The various tables end up as generated code. (Every project I looked at used a Python based tool to do that.) I put a block before each table in a comment giving statistics on how popular each value was, how many lines there were in the table, and other similar information. This made it a lot easier to get an overview - the tables have thousands of rows - and also helped verify that code changes had the expected effect.
It was easy to add other tables. Because I also have terminal output I could add width information, and even a table for which Unicode version a codepoint was added.
Performance
Performance matters because these are used for full text indexing, which could be hundreds of megabytes if not gigabytes of text. There is no point in doing a C Python extension unless it performs well. So here is a benchmark. The source text is the UN Declaration of Human Rights which has been translated into 300 languages. All 300 are concatenated together producing a 5.5MB file. 60 codepoints used in many of the TR14/29 tests are combined and repeatedly shuffled with the source text, and appended until there are 50 million codepoints.
For each library, how long it takes to process that text and return each segment is measured, producing a codepoints per second result. Note that this is measuring both how long it takes to find each break location, as well as how long Python takes to return that substring/segment of text.
ie more codepoints per second is better.
Benchmarking apsw.unicode unicode version 15.1 grapheme codepoints per second: 5,122,888 segments: 49,155,642 word codepoints per second: 13,953,370 segments: 9,834,540 sentence codepoints per second: 93,699,093 segments: 909,603 line codepoints per second: 16,840,718 segments: 9,548,987 Benchmarking uniseg unicode version 15.0.0 grapheme codepoints per second: 567,514 segments: 49,149,753 word codepoints per second: 570,943 segments: 23,617,670 sentence EXCEPTION KeyError('OTHER') line codepoints per second: 528,677 segments: 9,545,722 Benchmarking grapheme unicode version 13.0.0 grapheme codepoints per second: 1,777,689 segments: 49,163,151 Benchmarking pyicu unicode version 15.1 grapheme codepoints per second: 3,778,235 segments: 49,155,642 word codepoints per second: 8,375,000 segments: 20,050,729 sentence codepoints per second: 98,976,577 segments: 910,041 line codepoints per second: 15,864,217 segments: 9,531,173
Here are the size measurements adding together Python bytecode and any stripped shared libraries.
32kb grapheme 144kb uniseg 600kb apsw.unicode (can be 200kb smaller) 40mb pyicu
Table unrolling
The tables end up with each row containing three integer fields:
- Start codepoint
- End codepoint
- Category
Everybody stores them sorted, and then uses a binary search to find the row matching a codepoint.
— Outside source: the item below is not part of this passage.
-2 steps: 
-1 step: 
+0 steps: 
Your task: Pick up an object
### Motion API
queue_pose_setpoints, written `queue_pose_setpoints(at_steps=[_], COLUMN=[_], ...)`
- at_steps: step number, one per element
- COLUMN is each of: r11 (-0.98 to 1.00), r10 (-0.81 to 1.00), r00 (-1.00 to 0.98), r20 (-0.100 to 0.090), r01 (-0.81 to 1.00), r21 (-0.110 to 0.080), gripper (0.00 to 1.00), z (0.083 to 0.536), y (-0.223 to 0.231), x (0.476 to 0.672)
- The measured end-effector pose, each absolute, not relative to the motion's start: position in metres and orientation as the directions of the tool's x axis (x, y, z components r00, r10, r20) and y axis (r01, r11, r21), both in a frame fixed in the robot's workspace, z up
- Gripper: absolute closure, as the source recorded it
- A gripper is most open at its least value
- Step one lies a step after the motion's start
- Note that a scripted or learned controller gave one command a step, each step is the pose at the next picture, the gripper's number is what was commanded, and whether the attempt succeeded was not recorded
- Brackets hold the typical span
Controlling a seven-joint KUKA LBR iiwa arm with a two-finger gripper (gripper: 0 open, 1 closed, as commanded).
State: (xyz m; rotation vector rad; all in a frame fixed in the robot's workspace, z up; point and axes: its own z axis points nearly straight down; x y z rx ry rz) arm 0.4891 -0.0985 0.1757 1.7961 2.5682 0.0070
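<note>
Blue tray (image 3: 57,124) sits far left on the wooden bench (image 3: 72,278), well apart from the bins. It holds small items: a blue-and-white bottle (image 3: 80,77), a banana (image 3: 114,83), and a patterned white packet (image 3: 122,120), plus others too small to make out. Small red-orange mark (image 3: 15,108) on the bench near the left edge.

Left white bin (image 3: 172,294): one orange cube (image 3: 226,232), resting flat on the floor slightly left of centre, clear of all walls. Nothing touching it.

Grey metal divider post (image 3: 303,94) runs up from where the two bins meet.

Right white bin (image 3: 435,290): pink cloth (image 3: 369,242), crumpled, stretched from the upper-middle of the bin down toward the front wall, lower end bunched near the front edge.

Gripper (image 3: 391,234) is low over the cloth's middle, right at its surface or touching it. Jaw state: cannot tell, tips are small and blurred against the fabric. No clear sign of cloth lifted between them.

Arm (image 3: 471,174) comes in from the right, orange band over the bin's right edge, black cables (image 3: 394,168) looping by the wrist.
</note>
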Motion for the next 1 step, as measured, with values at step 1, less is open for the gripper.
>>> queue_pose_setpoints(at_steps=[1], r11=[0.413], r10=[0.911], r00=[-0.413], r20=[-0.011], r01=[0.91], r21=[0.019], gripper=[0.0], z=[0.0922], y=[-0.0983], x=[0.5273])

There are 2 to 4 thousand rows in each table meaning up to 12 comparisons are needed to find a particular row, which is negligible to a CPU.
The contents of the tables are known at compile time, and do not change. That led me to thinking that instead of generating tables, I could generate the comparisons instead. (This is similar to loop unrolling).
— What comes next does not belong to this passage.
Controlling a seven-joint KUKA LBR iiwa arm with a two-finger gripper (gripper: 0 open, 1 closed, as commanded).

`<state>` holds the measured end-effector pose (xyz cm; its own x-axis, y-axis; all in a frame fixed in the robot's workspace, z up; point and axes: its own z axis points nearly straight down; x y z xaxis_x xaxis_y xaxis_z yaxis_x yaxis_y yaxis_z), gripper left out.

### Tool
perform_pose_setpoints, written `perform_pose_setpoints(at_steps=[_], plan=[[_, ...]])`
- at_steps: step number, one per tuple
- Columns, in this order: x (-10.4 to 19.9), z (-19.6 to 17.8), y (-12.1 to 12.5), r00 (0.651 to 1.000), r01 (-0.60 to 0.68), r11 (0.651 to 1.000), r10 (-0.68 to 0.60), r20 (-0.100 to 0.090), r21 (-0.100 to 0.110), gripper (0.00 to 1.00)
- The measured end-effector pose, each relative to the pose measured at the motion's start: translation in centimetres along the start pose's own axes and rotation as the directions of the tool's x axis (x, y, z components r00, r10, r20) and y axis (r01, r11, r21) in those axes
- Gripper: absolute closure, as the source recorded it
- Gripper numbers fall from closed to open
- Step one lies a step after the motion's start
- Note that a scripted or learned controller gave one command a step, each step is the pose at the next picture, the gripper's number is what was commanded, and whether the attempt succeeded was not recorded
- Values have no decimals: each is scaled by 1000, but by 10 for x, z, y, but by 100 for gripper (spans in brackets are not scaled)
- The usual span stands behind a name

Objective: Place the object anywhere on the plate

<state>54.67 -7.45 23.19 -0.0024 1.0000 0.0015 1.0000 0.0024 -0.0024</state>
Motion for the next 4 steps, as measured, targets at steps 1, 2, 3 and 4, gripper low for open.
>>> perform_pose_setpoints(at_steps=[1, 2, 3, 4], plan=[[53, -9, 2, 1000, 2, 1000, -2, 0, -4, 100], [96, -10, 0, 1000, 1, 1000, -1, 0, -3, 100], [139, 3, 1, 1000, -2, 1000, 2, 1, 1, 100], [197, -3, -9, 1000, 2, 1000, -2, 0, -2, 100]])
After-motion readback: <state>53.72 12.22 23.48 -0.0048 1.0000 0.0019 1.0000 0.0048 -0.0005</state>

The resulting compiled code turned out to be smaller than the corresponding data tables, so I went with that. (It is even branch predictor friendly which tables are not.) The densest compilation results in code about 60% the size of tables, while 16 byte aligned is around 95% (but with lots of padding nops <https://en.wikipedia.org/wiki/NOP_(code)>).
msvc defaults to densest and shaves 200kb off the binary size, while clang and gcc both do alignment. Examining the assembly code showed that it matched the comparisons.